**What you should do:** Every entry below needs to be repeated exactly as written.

Records shown Block Start

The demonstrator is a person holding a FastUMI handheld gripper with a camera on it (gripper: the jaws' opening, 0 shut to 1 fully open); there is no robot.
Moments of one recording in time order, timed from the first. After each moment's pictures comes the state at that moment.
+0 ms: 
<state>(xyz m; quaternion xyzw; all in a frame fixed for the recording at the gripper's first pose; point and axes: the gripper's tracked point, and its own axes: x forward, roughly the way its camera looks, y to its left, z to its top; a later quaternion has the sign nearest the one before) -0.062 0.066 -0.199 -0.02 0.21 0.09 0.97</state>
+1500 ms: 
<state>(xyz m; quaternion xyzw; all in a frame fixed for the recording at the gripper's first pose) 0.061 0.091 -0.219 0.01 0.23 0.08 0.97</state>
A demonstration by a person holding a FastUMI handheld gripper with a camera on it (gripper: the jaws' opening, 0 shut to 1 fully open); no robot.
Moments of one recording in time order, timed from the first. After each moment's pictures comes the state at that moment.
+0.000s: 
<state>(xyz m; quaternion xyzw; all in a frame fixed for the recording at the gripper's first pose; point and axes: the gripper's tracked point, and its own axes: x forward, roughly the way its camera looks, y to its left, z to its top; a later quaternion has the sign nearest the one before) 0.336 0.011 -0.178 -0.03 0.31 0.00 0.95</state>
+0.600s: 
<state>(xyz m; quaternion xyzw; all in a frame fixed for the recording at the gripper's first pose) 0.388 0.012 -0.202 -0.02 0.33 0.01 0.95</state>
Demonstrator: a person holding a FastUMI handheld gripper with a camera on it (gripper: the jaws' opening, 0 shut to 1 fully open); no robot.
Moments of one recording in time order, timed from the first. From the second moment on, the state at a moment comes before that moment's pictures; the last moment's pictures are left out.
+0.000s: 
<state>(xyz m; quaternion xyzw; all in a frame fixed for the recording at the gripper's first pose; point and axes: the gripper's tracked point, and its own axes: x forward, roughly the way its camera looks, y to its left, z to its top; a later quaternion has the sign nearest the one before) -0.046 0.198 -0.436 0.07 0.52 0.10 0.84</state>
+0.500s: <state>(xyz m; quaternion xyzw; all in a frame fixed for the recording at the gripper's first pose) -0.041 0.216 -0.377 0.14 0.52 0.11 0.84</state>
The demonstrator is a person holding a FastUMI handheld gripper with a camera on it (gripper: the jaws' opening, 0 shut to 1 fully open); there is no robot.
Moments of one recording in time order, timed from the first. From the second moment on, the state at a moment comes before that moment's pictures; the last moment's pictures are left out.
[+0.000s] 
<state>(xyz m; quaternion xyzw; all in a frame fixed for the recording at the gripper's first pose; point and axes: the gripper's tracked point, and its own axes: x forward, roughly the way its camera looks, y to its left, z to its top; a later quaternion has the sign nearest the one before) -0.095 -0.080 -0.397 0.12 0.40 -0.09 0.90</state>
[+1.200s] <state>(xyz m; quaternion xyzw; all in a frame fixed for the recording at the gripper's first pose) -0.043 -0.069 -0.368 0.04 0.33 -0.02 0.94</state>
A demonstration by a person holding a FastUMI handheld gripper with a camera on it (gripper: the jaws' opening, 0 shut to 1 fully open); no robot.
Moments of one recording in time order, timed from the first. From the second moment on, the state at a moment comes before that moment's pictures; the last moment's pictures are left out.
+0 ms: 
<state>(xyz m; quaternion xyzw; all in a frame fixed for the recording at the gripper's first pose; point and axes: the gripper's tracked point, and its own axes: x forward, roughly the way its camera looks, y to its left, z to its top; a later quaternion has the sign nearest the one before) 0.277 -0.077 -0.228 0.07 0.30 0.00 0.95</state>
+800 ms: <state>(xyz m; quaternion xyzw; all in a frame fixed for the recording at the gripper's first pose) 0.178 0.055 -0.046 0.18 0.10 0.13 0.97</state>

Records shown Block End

**Answer to the problem:**
The demonstrator is a person holding a FastUMI handheld gripper with a camera on it (gripper: the jaws' opening, 0 shut to 1 fully open); there is no robot.
Moments of one recording in time order, timed from the first. After each moment's pictures comes the state at that moment.
+0 ms: 
<state>(xyz m; quaternion xyzw; all in a frame fixed for the recording at the gripper's first pose; point and axes: the gripper's tracked point, and its own axes: x forward, roughly the way its camera looks, y to its left, z to its top; a later quaternion has the sign nearest the one before) -0.062 0.066 -0.199 -0.02 0.21 0.09 0.97</state>
+1500 ms: 
<state>(xyz m; quaternion xyzw; all in a frame fixed for the recording at the gripper's first pose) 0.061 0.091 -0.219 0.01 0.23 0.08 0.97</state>
A demonstration by a person holding a FastUMI handheld gripper with a camera on it (gripper: the jaws' opening, 0 shut to 1 fully open); no robot.
Moments of one recording in time order, timed from the first. After each moment's pictures comes the state at that moment.
+0.000s: 
<state>(xyz m; quaternion xyzw; all in a frame fixed for the recording at the gripper's first pose; point and axes: the gripper's tracked point, and its own axes: x forward, roughly the way its camera looks, y to its left, z to its top; a later quaternion has the sign nearest the one before) 0.336 0.011 -0.178 -0.03 0.31 0.00 0.95</state>
+0.600s: 
<state>(xyz m; quaternion xyzw; all in a frame fixed for the recording at the gripper's first pose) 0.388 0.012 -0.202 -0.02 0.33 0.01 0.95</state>
Demonstrator: a person holding a FastUMI handheld gripper with a camera on it (gripper: the jaws' opening, 0 shut to 1 fully open); no robot.
Moments of one recording in time order, timed from the first. From the second moment on, the state at a moment comes before that moment's pictures; the last moment's pictures are left out.
+0.000s: 
<state>(xyz m; quaternion xyzw; all in a frame fixed for the recording at the gripper's first pose; point and axes: the gripper's tracked point, and its own axes: x forward, roughly the way its camera looks, y to its left, z to its top; a later quaternion has the sign nearest the one before) -0.046 0.198 -0.436 0.07 0.52 0.10 0.84</state>
+0.500s: <state>(xyz m; quaternion xyzw; all in a frame fixed for the recording at the gripper's first pose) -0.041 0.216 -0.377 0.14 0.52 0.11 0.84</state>
The demonstrator is a person holding a FastUMI handheld gripper with a camera on it (gripper: the jaws' opening, 0 shut to 1 fully open); there is no robot.
Moments of one recording in time order, timed from the first. From the second moment on, the state at a moment comes before that moment's pictures; the last moment's pictures are left out.
[+0.000s] 
<state>(xyz m; quaternion xyzw; all in a frame fixed for the recording at the gripper's first pose; point and axes: the gripper's tracked point, and its own axes: x forward, roughly the way its camera looks, y to its left, z to its top; a later quaternion has the sign nearest the one before) -0.095 -0.080 -0.397 0.12 0.40 -0.09 0.90</state>
[+1.200s] <state>(xyz m; quaternion xyzw; all in a frame fixed for the recording at the gripper's first pose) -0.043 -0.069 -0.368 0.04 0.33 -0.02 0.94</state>
A demonstration by a person holding a FastUMI handheld gripper with a camera on it (gripper: the jaws' opening, 0 shut to 1 fully open); no robot.
Moments of one recording in time order, timed from the first. From the second moment on, the state at a moment comes before that moment's pictures; the last moment's pictures are left out.
+0 ms: 
<state>(xyz m; quaternion xyzw; all in a frame fixed for the recording at the gripper's first pose; point and axes: the gripper's tracked point, and its own axes: x forward, roughly the way its camera looks, y to its left, z to its top; a later quaternion has the sign nearest the one before) 0.277 -0.077 -0.228 0.07 0.30 0.00 0.95</state>
+800 ms: <state>(xyz m; quaternion xyzw; all in a frame fixed for the recording at the gripper's first pose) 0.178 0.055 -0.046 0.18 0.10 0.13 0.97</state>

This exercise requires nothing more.